Indiantown’s current vague “objectionable to normal senses” standard and property-line-only A-weighted measurements provide zero protection against these far-field, low-frequency effects.
2. REAL-WORLD COMPARABLE DATA CENTER CASES
Several hyperscale or air-cooled facilities have produced exactly the type of persistent low-frequency hum we expect from Silver Fox 606. These examples show consistent patterns of community impacts even when facilities claim “compliant” noise levels at the fence line.
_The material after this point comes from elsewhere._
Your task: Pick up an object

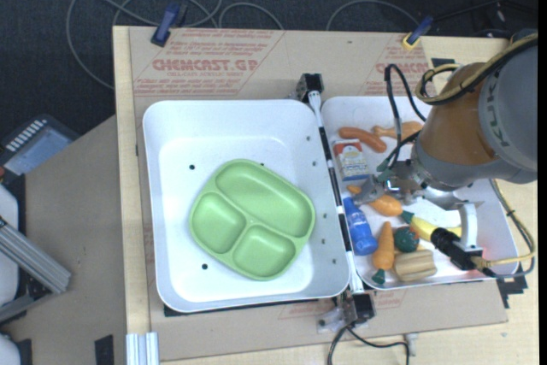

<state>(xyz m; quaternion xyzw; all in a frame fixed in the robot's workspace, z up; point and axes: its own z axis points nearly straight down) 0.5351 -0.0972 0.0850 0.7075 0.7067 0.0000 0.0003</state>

- Loudoun County, Virginia (“Data Center Alley” — nearly 200 facilities): Residents describe a constant “eerie hum” or “propeller-like drone” from cooling fans audible inside homes with windows closed. Noise travels significant distances. Effects: sleep disruption, anxiety, stress, loss of wildlife (no birds), inability to enjoy outdoors. Some families sleep in basements or restart anxiety medications. One resident called it “a leaf blower that never turns off.”
- Vineland, New Jersey (recent AI-scale data center): Residents report a persistent loud humming/buzzing noise disrupting sleep. Described as “unsettling” and worse at night. Community organized for stronger noise regulations.
- Central Ohio (Licking County / New Albany area): Persistent low-frequency hum from cooling systems and generators causing widespread sleep disturbance, chronic stress, and fatigue. Led to local government pauses/moratoriums on new projects while noise studies are completed.
- Granbury, Texas (large air-cooled / Bitcoin-hybrid facility): Low-frequency roar led to lawsuits. Residents reported severe migraines, vertigo, nausea, tinnitus, panic attacks, and hearing issues. Noise traveled well beyond property lines.
- Northern Virginia suburbs (Vantage and similar facilities): 40–59 dB persistent hum in residential zones; residents half a mile away report inability to walk dogs, take sleeping pills, and feelings of congestion. Harvard-affiliated analysis highlighted related health damages.